Overcoming Launch Challenges and Maximizing Success in a Complex Landscape
In the pharmaceutical industry, appropriately allocating resources and planning for a drug launch has never been more crucial. There are new obstacles and challenges with supply chain management and the application of multi-tier pricing. Moreover, as payer influence plays a more significant role and new drugs target smaller patient populations with unique and complex needs, developing and executing a winning launch plan becomes even more challenging. With the increasing competition and growing costs of developing new drugs, forecasting demand and revenue has become an endeavor that is equal parts art and science. In this blog post, we explore why accurate forecasts are essential and why they are complicated and challenging to develop.
Forecasts play a crucial role in the decision-making process for pharmaceutical companies. The output of your forecast impacts revenue and budget planning, manufacturing and supply chain planning, resource allocation, marketing campaign planning, and compensation plans.
As essential as forecasts are, they are equally complicated and challenging to develop. One study found that 60% of 1700 analysts’ forecasts are off by more than 40% over or under.1 Much of this is due to a few factors that include:
- Desire to “make” a forecast hit an arbitrary target
- Poor data quality or failure to factor in the uncertainty within the data
- Limited understanding of product and market nuances
- A rigid approach to modeling that doesn’t ensure alignment is bias-free
- Assumptions too reliant on the past, not considering the potential of the future
Having launched 100+ products, we understand firsthand how critical an accurate forecast is to the launch success. Our collaborative approach marries top-down epidemiological data and market analogous to sophisticated bottoms-up models built on market insights. We de-risk forecasting by developing case scenarios to understand key drivers and influencing factors.
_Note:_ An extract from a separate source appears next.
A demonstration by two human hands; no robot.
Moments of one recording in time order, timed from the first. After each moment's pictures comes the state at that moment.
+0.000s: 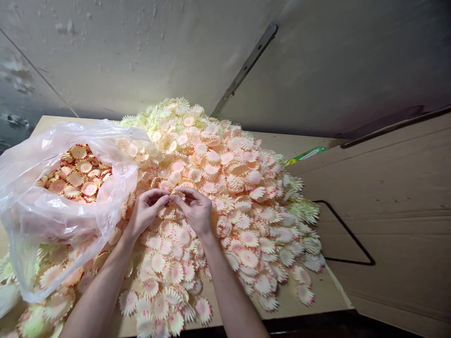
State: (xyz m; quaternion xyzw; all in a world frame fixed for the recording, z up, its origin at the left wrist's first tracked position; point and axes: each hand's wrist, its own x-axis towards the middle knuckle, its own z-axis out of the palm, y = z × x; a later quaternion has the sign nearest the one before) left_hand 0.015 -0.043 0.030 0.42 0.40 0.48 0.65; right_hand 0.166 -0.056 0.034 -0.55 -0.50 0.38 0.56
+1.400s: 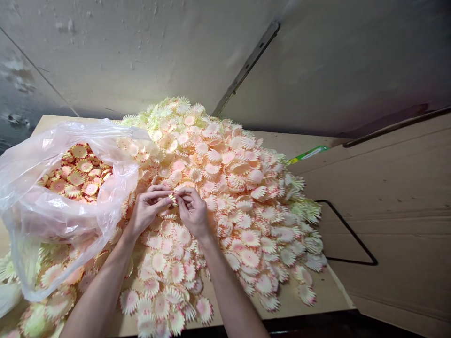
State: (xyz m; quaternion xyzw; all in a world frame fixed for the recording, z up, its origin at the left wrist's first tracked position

We embrace a more dynamic, flexible, and data-driven approach to overcome some of the challenges associated with forecasting. Here are some strategies that we found to be helpful:
- Start with high-quality data: A reliable forecast requires accurate and comprehensive data. Collect data from multiple sources, including internal and external sources, and validate the data to ensure accuracy.
- Use advanced analytics: Traditional forecasting methods may not be enough to handle the complexity of the pharmaceutical industry. Advanced analytics, such as machine learning and artificial intelligence, can provide a more accurate and granular forecast.
- Collaborate with cross-functional teams: Forecasting should not be siloed in one department. Collaborate with cross-functional teams to get a more comprehensive market view, including regulatory, clinical, and commercial perspectives.
- Embrace scenario planning: The pharmaceutical industry is unpredictable, and forecasting is never foolproof. Scenario planning allows companies to prepare for various outcomes and make more informed decisions.
- Continuously evaluate and adjust: development pipelines, competitive landscapes, regulatory and policy guidelines constantly evolve, and forecasts must be continuously evaluated and modified based on new data and insights.
Having a credible forecast is critical to drug launch success. The challenges are many, but by embracing a dynamic, flexible, and data-driven approach, pharmaceutical companies can overcome these challenges and maximize success in a complex landscape.